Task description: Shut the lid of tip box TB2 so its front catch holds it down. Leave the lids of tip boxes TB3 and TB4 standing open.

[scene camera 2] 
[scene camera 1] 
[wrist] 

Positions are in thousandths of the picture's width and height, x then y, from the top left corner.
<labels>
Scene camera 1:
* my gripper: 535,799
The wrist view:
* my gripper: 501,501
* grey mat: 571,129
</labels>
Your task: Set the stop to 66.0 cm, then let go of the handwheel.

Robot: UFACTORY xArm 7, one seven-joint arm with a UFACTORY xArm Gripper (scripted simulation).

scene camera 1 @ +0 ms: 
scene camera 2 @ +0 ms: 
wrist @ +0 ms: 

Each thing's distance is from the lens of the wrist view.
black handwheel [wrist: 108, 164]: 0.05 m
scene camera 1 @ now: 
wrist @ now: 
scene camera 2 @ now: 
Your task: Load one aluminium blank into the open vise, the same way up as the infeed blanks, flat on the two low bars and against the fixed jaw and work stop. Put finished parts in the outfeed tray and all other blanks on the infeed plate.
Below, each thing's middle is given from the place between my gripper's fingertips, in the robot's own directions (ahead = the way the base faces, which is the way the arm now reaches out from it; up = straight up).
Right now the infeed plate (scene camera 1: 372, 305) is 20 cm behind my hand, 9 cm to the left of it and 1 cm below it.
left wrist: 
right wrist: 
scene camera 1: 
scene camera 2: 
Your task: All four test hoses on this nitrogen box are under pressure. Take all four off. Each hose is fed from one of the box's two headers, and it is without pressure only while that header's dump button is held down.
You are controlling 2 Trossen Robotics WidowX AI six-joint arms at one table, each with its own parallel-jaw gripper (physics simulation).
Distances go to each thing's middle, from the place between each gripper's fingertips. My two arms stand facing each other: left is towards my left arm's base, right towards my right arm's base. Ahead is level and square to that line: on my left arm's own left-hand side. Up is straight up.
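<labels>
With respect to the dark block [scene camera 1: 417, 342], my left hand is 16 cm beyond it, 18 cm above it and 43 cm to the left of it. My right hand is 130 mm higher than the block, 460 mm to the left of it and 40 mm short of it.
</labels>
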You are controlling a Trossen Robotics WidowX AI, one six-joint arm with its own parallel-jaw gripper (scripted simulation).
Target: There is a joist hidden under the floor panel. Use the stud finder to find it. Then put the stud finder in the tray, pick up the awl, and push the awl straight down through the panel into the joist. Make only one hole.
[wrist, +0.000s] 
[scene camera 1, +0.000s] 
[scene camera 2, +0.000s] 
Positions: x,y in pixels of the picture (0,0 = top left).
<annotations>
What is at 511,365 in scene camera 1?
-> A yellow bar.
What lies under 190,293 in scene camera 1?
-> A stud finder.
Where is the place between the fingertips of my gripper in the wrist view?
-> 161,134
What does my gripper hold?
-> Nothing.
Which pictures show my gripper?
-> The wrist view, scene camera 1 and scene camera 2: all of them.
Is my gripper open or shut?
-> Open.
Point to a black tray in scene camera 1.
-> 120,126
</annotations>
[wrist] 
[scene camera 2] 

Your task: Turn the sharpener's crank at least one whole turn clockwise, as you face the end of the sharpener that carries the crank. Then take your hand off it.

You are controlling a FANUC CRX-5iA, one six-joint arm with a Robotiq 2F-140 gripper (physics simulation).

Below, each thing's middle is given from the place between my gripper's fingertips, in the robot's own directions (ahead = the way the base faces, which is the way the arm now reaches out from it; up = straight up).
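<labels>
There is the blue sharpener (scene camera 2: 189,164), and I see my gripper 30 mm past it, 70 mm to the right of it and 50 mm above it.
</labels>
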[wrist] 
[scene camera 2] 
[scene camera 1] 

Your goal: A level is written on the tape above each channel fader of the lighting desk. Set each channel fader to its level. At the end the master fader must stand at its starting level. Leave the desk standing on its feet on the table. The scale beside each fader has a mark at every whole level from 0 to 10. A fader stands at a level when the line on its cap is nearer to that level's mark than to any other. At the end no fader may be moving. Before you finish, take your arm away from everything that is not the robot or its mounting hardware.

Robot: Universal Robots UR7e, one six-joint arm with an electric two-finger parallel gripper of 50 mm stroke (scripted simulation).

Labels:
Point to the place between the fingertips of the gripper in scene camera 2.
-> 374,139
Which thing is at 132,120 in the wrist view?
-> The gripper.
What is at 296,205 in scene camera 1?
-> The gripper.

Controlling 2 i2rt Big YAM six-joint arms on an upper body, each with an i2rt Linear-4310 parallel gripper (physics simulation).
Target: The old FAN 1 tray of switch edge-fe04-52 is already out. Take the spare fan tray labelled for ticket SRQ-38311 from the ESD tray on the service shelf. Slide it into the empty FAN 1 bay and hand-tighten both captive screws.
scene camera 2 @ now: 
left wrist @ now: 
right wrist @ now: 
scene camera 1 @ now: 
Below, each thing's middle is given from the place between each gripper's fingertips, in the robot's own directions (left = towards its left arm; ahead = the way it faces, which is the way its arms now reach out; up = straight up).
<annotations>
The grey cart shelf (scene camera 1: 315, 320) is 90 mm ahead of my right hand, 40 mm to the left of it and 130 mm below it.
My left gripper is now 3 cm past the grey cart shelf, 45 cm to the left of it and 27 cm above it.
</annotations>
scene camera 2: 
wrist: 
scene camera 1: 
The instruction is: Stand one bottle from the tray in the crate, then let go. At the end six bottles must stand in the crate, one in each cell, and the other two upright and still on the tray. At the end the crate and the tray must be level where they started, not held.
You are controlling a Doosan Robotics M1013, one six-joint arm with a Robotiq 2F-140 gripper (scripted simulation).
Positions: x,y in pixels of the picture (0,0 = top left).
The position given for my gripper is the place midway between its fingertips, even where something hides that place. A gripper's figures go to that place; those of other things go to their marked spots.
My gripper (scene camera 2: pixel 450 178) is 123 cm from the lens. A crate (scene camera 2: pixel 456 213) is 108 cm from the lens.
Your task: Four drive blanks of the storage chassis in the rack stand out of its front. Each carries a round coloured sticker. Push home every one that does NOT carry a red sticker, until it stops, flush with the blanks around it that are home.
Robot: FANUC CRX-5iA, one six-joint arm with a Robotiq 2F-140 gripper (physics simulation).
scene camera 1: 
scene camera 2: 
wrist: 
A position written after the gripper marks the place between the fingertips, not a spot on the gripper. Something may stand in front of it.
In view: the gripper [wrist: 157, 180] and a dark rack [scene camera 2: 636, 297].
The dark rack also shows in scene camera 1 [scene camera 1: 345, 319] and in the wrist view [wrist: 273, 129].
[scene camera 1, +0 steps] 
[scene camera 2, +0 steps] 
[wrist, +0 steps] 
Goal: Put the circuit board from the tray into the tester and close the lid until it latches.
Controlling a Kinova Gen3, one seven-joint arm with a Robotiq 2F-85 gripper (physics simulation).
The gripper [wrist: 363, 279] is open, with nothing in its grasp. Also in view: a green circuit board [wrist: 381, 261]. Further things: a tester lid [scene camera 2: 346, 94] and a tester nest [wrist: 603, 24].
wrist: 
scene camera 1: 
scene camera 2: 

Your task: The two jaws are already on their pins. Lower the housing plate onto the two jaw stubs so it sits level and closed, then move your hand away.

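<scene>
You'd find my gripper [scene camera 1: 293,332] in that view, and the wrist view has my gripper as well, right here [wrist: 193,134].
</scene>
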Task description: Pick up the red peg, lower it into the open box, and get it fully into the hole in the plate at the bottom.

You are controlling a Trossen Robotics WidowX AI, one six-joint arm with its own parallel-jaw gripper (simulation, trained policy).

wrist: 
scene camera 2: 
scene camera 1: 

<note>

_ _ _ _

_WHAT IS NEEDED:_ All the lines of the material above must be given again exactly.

_TASK RESPONSE:_
Task description: Shut the lid of tip box TB2 so its front catch holds it down. Leave the lids of tip boxes TB3 and TB4 standing open.

[scene camera 2] 
[scene camera 1] 
[wrist] 

Positions are in thousandths of the picture's width and height, x then y, from the top left corner.
<labels>
Scene camera 1:
* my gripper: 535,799
The wrist view:
* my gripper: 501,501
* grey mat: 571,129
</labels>
Your task: Set the stop to 66.0 cm, then let go of the handwheel.

Robot: UFACTORY xArm 7, one seven-joint arm with a UFACTORY xArm Gripper (scripted simulation).

scene camera 1 @ +0 ms: 
scene camera 2 @ +0 ms: 
wrist @ +0 ms: 

Each thing's distance is from the lens of the wrist view.
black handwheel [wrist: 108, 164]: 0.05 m
scene camera 1 @ now: 
wrist @ now: 
scene camera 2 @ now: 
Your task: Load one aluminium blank into the open vise, the same way up as the infeed blanks, flat on the two low bars and against the fixed jaw and work stop. Put finished parts in the outfeed tray and all other blanks on the infeed plate.
Below, each thing's middle is given from the place between my gripper's fingertips, in the robot's own directions (ahead = the way the base faces, which is the way the arm now reaches out from it; up = straight up).
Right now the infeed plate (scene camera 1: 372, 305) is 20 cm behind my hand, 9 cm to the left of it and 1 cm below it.
left wrist: 
right wrist: 
scene camera 1: 
scene camera 2: 
Your task: All four test hoses on this nitrogen box are under pressure. Take all four off. Each hose is fed from one of the box's two headers, and it is without pressure only while that header's dump button is held down.
You are controlling 2 Trossen Robotics WidowX AI six-joint arms at one table, each with its own parallel-jaw gripper (physics simulation).
Distances go to each thing's middle, from the place between each gripper's fingertips. My two arms stand facing each other: left is towards my left arm's base, right towards my right arm's base. Ahead is level and square to that line: on my left arm's own left-hand side. Up is straight up.
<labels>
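With respect to the dark block [scene camera 1: 417, 342], my left hand is 16 cm beyond it, 18 cm above it and 43 cm to the left of it. My right hand is 130 mm higher than the block, 460 mm to the left of it and 40 mm short of it.
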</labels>
You are controlling a Trossen Robotics WidowX AI, one six-joint arm with its own parallel-jaw gripper (scripted simulation).
Target: There is a joist hidden under the floor panel. Use the stud finder to find it. Then put the stud finder in the tray, pick up the awl, and push the awl straight down through the panel into the joist. Make only one hole.
[wrist, +0.000s] 
[scene camera 1, +0.000s] 
[scene camera 2, +0.000s] 
Positions: x,y in pixels of the picture (0,0 = top left).
<annotations>
What is at 511,365 in scene camera 1?
-> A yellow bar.
What lies under 190,293 in scene camera 1?
-> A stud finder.
Where is the place between the fingertips of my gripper in the wrist view?
-> 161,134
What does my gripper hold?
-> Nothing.
Which pictures show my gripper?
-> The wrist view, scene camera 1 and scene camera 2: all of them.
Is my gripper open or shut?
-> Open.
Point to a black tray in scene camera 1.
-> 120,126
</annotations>
[wrist] 
[scene camera 2] 

Your task: Turn the sharpener's crank at least one whole turn clockwise, as you face the end of the sharpener that carries the crank. Then take your hand off it.

You are controlling a FANUC CRX-5iA, one six-joint arm with a Robotiq 2F-140 gripper (physics simulation).

Below, each thing's middle is given from the place between my gripper's fingertips, in the robot's own directions (ahead = the way the base faces, which is the way the arm now reaches out from it; up = straight up).
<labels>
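There is the blue sharpener (scene camera 2: 189,164), and I see my gripper 30 mm past it, 70 mm to the right of it and 50 mm above it.
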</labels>
[wrist] 
[scene camera 2] 
[scene camera 1] 

Your goal: A level is written on the tape above each channel fader of the lighting desk. Set each channel fader to its level. At the end the master fader must stand at its starting level. Leave the desk standing on its feet on the table. The scale beside each fader has a mark at every whole level from 0 to 10. A fader stands at a level when the line on its cap is nearer to that level's mark than to any other. At the end no fader may be moving. Before you finish, take your arm away from everything that is not the robot or its mounting hardware.

Robot: Universal Robots UR7e, one six-joint arm with an electric two-finger parallel gripper of 50 mm stroke (scripted simulation).

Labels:
Point to the place between the fingertips of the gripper in scene camera 2.
-> 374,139
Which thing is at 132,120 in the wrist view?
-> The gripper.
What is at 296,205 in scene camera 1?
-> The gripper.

Controlling 2 i2rt Big YAM six-joint arms on an upper body, each with an i2rt Linear-4310 parallel gripper (physics simulation).
Target: The old FAN 1 tray of switch edge-fe04-52 is already out. Take the spare fan tray labelled for ticket SRQ-38311 from the ESD tray on the service shelf. Slide it into the empty FAN 1 bay and hand-tighten both captive screws.
scene camera 2 @ now: 
left wrist @ now: 
right wrist @ now: 
scene camera 1 @ now: 
Below, each thing's middle is given from the place between each gripper's fingertips, in the robot's own directions (left = towards its left arm; ahead = the way it faces, which is the way its arms now reach out; up = straight up).
<annotations>
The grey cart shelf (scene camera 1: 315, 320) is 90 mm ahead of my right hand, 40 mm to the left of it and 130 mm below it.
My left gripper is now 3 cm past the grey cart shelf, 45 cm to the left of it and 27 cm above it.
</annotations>
scene camera 2: 
wrist: 
scene camera 1: 
The instruction is: Stand one bottle from the tray in the crate, then let go. At the end six bottles must stand in the crate, one in each cell, and the other two upright and still on the tray. At the end the crate and the tray must be level where they started, not held.
You are controlling a Doosan Robotics M1013, one six-joint arm with a Robotiq 2F-140 gripper (scripted simulation).
Positions: x,y in pixels of the picture (0,0 = top left).
The position given for my gripper is the place midway between its fingertips, even where something hides that place. A gripper's figures go to that place; those of other things go to their marked spots.
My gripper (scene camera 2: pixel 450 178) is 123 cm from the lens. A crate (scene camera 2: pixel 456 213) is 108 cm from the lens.
Your task: Four drive blanks of the storage chassis in the rack stand out of its front. Each carries a round coloured sticker. Push home every one that does NOT carry a red sticker, until it stops, flush with the blanks around it that are home.
Robot: FANUC CRX-5iA, one six-joint arm with a Robotiq 2F-140 gripper (physics simulation).
scene camera 1: 
scene camera 2: 
wrist: 
A position written after the gripper marks the place between the fingertips, not a spot on the gripper. Something may stand in front of it.
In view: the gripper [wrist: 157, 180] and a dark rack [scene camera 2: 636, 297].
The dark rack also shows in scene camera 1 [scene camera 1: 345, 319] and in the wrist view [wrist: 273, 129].
[scene camera 1, +0 steps] 
[scene camera 2, +0 steps] 
[wrist, +0 steps] 
Goal: Put the circuit board from the tray into the tester and close the lid until it latches.
Controlling a Kinova Gen3, one seven-joint arm with a Robotiq 2F-85 gripper (physics simulation).
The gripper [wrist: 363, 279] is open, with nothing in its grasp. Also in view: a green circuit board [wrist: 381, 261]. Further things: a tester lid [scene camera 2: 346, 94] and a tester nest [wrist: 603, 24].
wrist: 
scene camera 1: 
scene camera 2: 

Your task: The two jaws are already on their pins. Lower the housing plate onto the two jaw stubs so it sits level and closed, then move your hand away.

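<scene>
You'd find my gripper [scene camera 1: 293,332] in that view, and the wrist view has my gripper as well, right here [wrist: 193,134].
</scene>
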Task description: Pick up the red peg, lower it into the open box, and get it fully into the hole in the plate at the bottom.

You are controlling a Trossen Robotics WidowX AI, one six-joint arm with its own parallel-jaw gripper (simulation, trained policy).

wrist: 
scene camera 2: 
scene camera 1: 

<note>

The output shown is complete.